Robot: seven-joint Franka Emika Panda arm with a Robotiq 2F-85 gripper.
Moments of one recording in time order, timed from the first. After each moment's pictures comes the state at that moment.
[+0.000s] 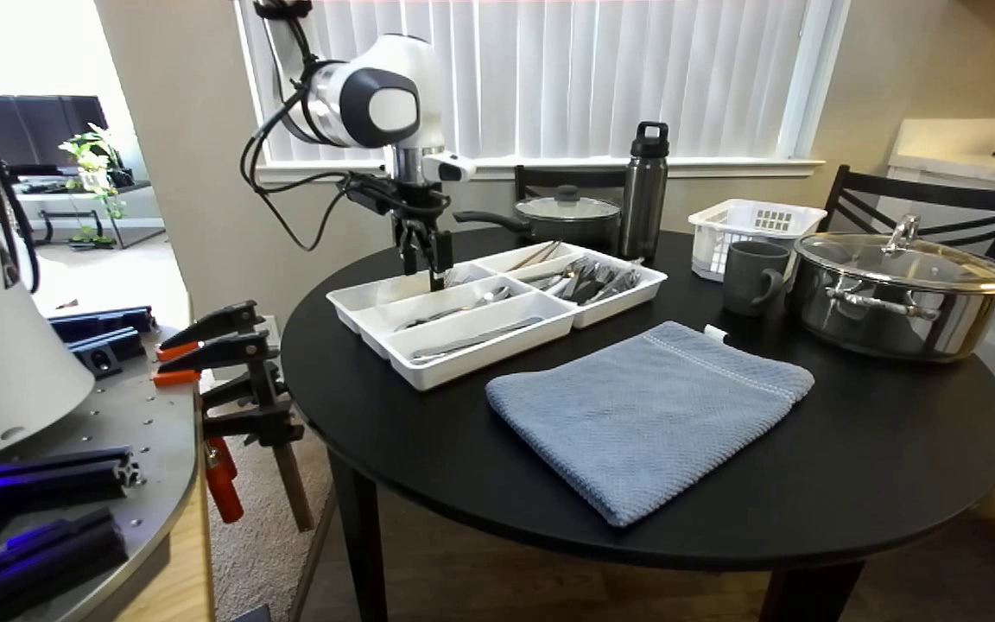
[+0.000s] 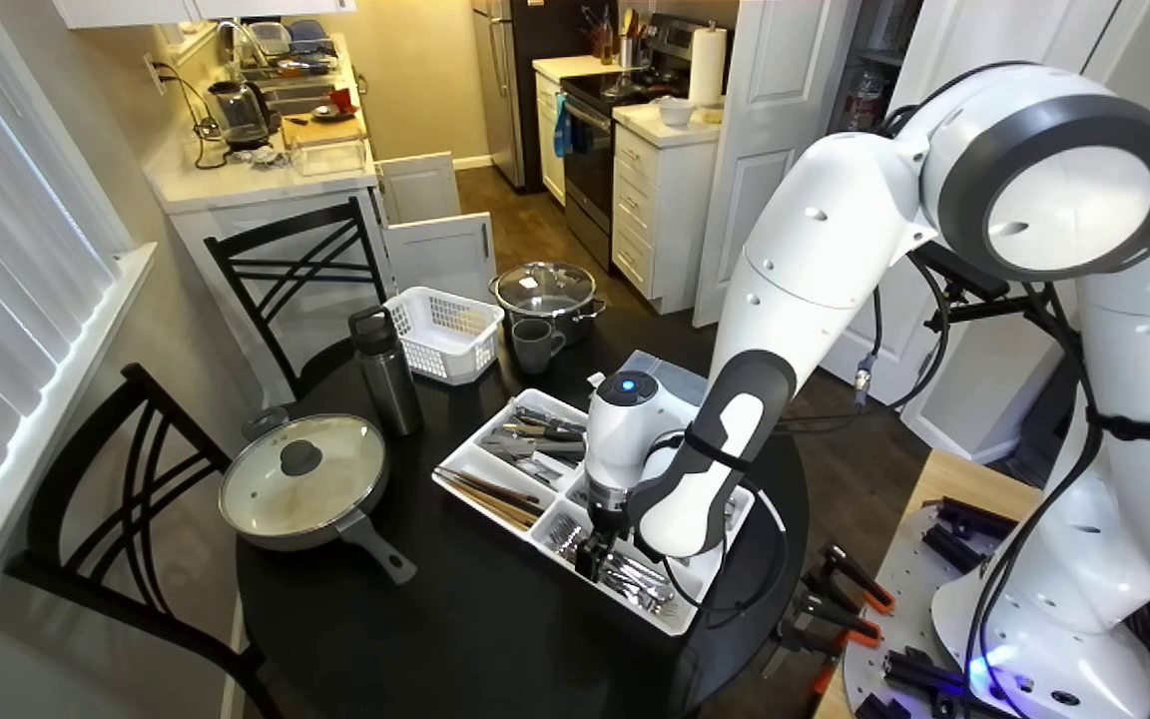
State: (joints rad) arm 0.32 0.52 0.09 -2.37 0.03 2.93 0.26
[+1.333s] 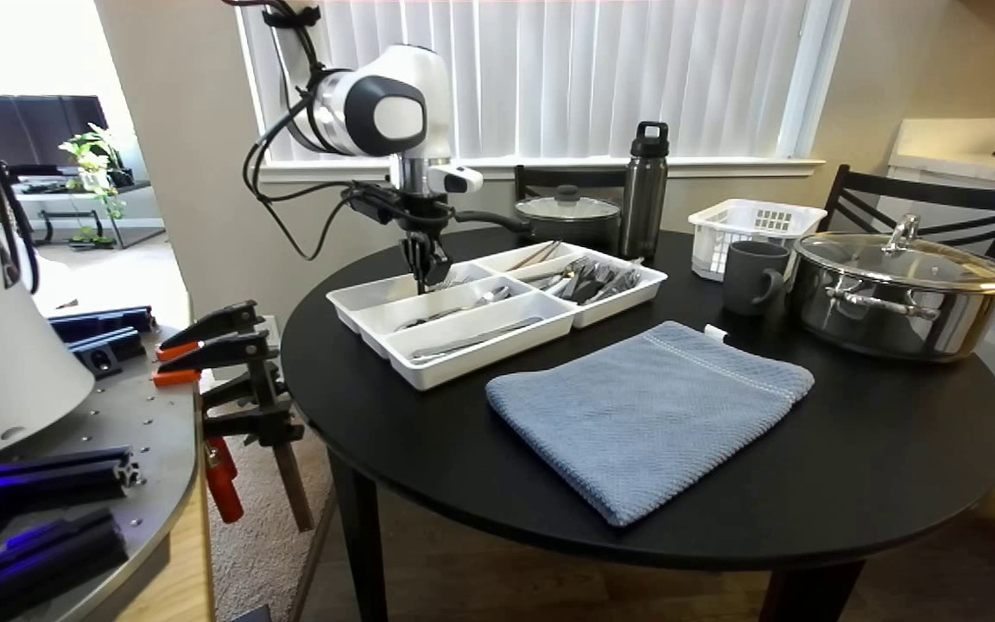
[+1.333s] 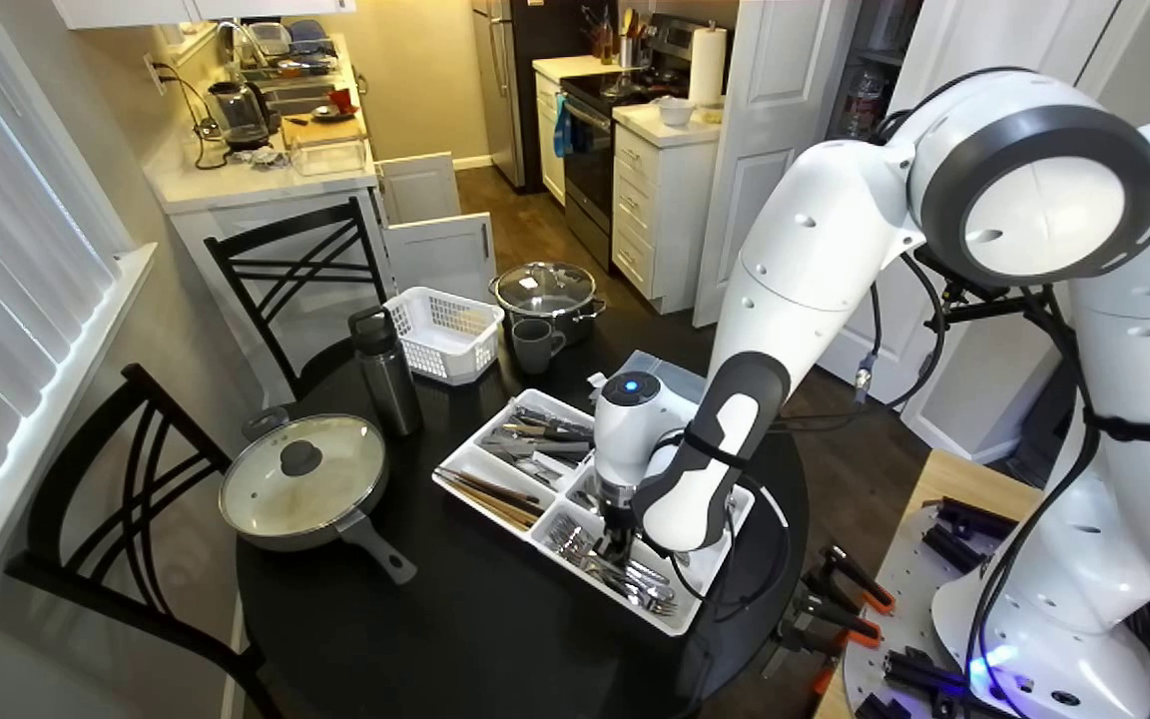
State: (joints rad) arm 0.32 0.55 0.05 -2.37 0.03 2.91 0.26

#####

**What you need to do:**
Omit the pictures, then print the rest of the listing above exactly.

**Exercise result:**
Robot: seven-joint Franka Emika Panda arm with a Robotiq 2F-85 gripper.
Moments of one recording in time order, timed from the first. After each moment's pictures comes the state at that moment.
[+0.000s] 
[+0.000s] 
State: (joints rad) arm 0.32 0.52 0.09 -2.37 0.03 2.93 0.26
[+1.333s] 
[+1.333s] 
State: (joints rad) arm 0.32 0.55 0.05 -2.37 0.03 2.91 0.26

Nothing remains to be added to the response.